Prove existence of consecutive $a_1, a_2, a_3$ such that $p^{1999}| a_1, q^{1999}| a_2, r^{1999}| a_3$ for $p, q, r \in \mathbb{Z}$

Question

I need to show that there exist three consecutive numbers, where each of them is divisible by the 1999th power of an integer. So far, I've taken $a_1 = x-1, a_2 = x$ and $a_3 = x + 1$, and derived a system of congruences: $$\begin{align}x \equiv -1\bmod{n^{1999}} \\ x \equiv 0\bmod{n^{1999}} \\ x\equiv 1\bmod{n^{1999}}\end{align}$$

But I am unsure of how to proceed. A hint would be greatly appreciated.

Edit: As mentioned in the comments and answer, the said powers can be of any three distinct integers.

Answer 1

Just show that there is an $x$ such that: $$x\equiv 1\pmod {2^{1999}}\\x\equiv 0\pmod {3^{1999}}\\x\equiv-1\pmod{5^{1999}}.\tag1$$

You have assumed the $n$ is the same, but that is nowhere stated in the text of the question, and it is not possible to solve it that way except with $n =\pm 1,$ which trivially works, but is probably implicitly excluded.

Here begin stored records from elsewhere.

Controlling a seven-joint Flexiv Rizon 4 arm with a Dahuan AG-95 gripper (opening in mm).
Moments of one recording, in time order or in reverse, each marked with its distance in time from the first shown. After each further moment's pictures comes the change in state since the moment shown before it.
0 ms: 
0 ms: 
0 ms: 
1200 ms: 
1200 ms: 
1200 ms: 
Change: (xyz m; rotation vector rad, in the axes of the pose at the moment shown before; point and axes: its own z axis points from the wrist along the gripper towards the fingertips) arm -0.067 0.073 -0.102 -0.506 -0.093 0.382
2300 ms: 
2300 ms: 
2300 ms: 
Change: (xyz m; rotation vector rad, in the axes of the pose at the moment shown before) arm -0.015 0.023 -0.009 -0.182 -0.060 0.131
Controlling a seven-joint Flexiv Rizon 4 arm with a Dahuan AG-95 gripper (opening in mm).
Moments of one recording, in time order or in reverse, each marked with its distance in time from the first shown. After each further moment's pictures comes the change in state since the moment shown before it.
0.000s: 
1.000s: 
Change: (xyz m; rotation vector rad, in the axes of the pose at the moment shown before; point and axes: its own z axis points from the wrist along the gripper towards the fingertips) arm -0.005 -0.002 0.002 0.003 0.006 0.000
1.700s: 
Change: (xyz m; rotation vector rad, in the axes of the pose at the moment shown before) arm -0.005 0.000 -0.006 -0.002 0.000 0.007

You can, of course, use any three relatively prime $1999$th powers in $(1).$

Answer 2

Since $\Bbb Z_{p^{1999}}\otimes\Bbb Z_{q^{1999}}\otimes\Bbb Z_{r^{1999}}$ is canonically isomorphic to $\Bbb Z_{(pqr)^{1999}}$, by the Chinese remainder theorem, we are guaranteed a unique solution $\pmod{(pqr)^{1999}}$, corresponding to $(1,0,-1)\in\Bbb Z_{p^{1999}}\otimes\Bbb Z_{q^{1999}}\otimes\Bbb Z_{r^{1999}}$.